__Assignment__
In the material below, find each line with the word "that" and list it.

__Raw data__
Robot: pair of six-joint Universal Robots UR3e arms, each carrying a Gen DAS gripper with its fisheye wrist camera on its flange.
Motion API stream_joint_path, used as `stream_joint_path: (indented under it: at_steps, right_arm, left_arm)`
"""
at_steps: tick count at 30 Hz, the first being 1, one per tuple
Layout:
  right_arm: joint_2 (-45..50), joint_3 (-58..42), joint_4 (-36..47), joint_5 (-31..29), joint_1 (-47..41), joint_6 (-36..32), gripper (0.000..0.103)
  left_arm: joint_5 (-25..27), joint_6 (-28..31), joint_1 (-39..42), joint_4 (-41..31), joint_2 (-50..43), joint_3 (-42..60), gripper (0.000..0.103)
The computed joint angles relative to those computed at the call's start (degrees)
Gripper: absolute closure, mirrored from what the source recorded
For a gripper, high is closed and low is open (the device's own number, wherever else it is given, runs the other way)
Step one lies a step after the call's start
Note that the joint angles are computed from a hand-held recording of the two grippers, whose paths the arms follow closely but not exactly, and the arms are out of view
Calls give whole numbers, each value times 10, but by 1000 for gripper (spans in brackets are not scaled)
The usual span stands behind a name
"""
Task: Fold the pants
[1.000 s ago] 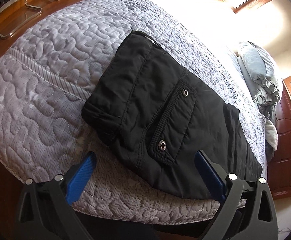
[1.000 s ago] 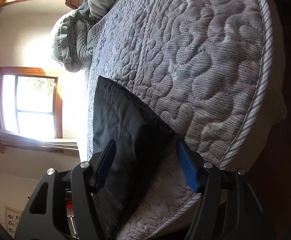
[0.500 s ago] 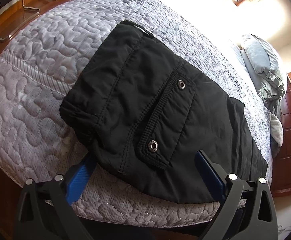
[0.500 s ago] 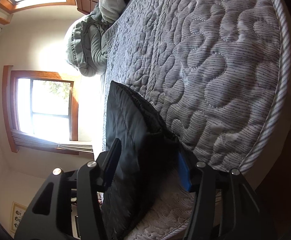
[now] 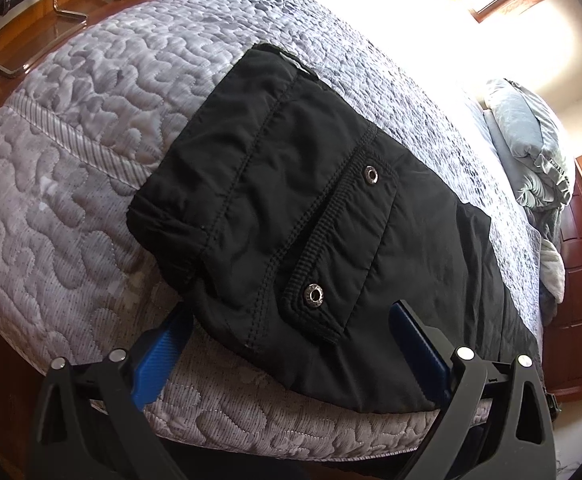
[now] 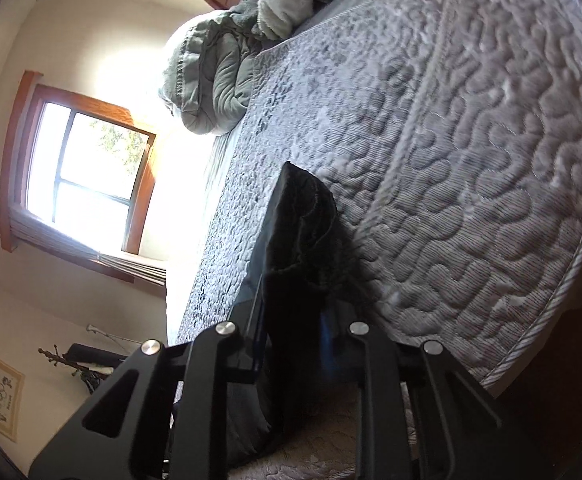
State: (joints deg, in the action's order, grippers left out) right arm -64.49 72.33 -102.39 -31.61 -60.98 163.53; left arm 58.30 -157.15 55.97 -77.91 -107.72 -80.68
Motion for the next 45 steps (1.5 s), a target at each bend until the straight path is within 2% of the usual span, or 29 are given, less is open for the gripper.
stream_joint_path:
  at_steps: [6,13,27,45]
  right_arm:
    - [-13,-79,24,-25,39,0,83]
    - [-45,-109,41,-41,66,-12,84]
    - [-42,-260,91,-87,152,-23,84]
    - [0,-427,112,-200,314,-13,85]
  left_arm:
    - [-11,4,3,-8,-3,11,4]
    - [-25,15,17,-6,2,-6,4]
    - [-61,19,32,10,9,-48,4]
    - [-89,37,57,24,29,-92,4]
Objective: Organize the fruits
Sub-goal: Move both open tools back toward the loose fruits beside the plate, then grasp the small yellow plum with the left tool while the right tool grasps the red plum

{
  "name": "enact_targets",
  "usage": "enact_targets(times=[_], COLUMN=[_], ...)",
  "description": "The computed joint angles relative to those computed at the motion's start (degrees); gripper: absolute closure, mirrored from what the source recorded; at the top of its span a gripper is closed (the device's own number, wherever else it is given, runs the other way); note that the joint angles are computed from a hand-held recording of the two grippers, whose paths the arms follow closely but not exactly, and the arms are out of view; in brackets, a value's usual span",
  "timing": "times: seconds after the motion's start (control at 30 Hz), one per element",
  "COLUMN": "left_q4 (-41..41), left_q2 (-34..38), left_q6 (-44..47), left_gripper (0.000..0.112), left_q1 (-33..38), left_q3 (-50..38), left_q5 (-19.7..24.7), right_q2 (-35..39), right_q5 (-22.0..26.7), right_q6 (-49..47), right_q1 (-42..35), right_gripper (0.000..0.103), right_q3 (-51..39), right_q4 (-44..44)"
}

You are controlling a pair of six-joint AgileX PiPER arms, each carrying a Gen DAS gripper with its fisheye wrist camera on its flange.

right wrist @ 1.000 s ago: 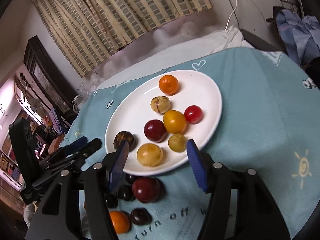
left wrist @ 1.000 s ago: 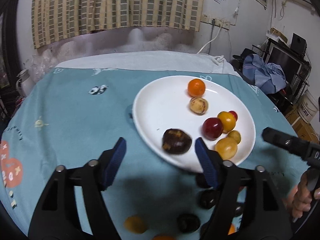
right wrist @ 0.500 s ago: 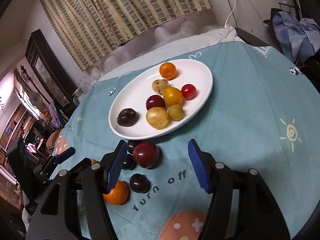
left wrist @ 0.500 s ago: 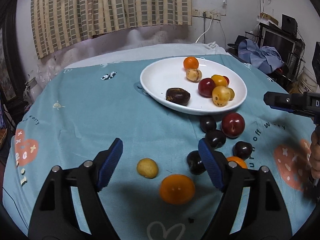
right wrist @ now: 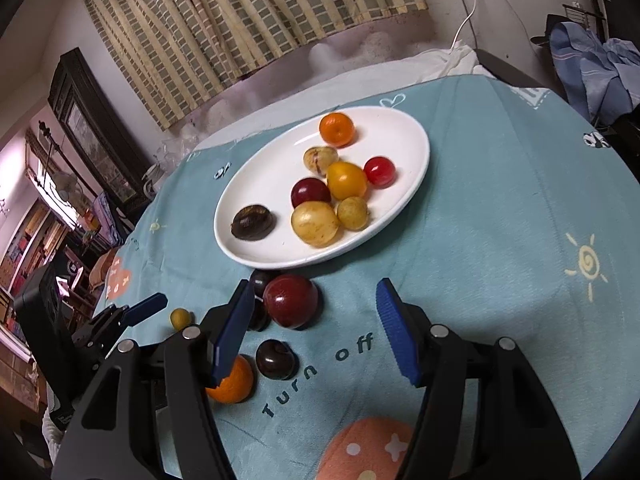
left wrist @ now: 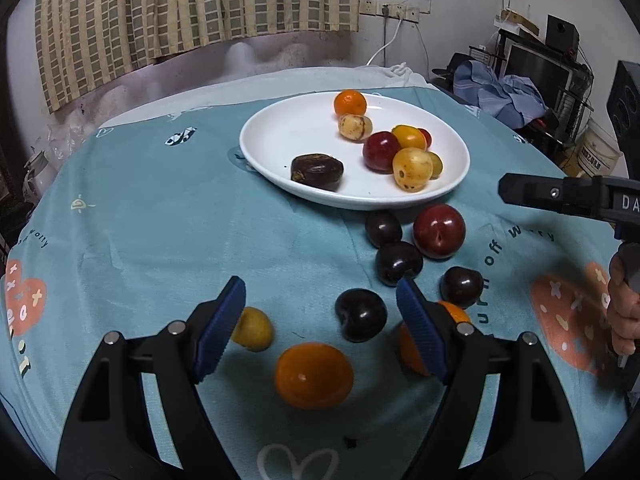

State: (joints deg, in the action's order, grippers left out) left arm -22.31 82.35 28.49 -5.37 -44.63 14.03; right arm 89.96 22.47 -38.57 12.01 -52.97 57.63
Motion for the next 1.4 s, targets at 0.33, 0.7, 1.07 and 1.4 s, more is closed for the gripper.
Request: enact_targets(times=[0.33, 0.7, 1.07, 1.4], left_q4=[-8.5, -18.0, -27.3, -25.8], left_q2=[-2.0, 5.4, 7.6, 6.6], left_q6=[4.5, 12.9, 18.7, 17.3], left_gripper=[0.033, 0.034, 0.066, 0.082], left_q1=[11.8, 15.8, 18.1, 13.9], left_q3=[-0.6, -4.4, -5.5, -4.8], left_q5=[2.9, 13.0, 19.5, 15.2], right_q2=[2.4, 3.8, 4.7, 8.6], right_q5=[1.3, 3.2, 3.8, 6.6], right_q6=[1.2, -0.2, -2.3, -1.6], right_q1=[0.1, -0.2, 0.2, 0.8], right_gripper=[0.04, 0.04, 0.04, 0.04], right_q3=[-0.9, -1.4, -2.1, -5.7], right_q4=[-1.2, 0.6, 3.2, 5.2])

__Response area__
Note that the joint angles are computed from a hand-held recording of the two grippers, whose paths the arms follow closely but not exactly, and the arms are out of view
  "description": "The computed joint angles relative to those computed at the motion's start (degrees); gripper: absolute closure, mirrored from what the source recorded; at the top of its span a gripper is closed (the device's own number, wherever else it is given, runs the other way); note that the joint angles are computed from a hand-held recording of the two grippers, whose paths the arms follow closely but not exactly, and the arms are out of view; in brackets, a value's usual span",

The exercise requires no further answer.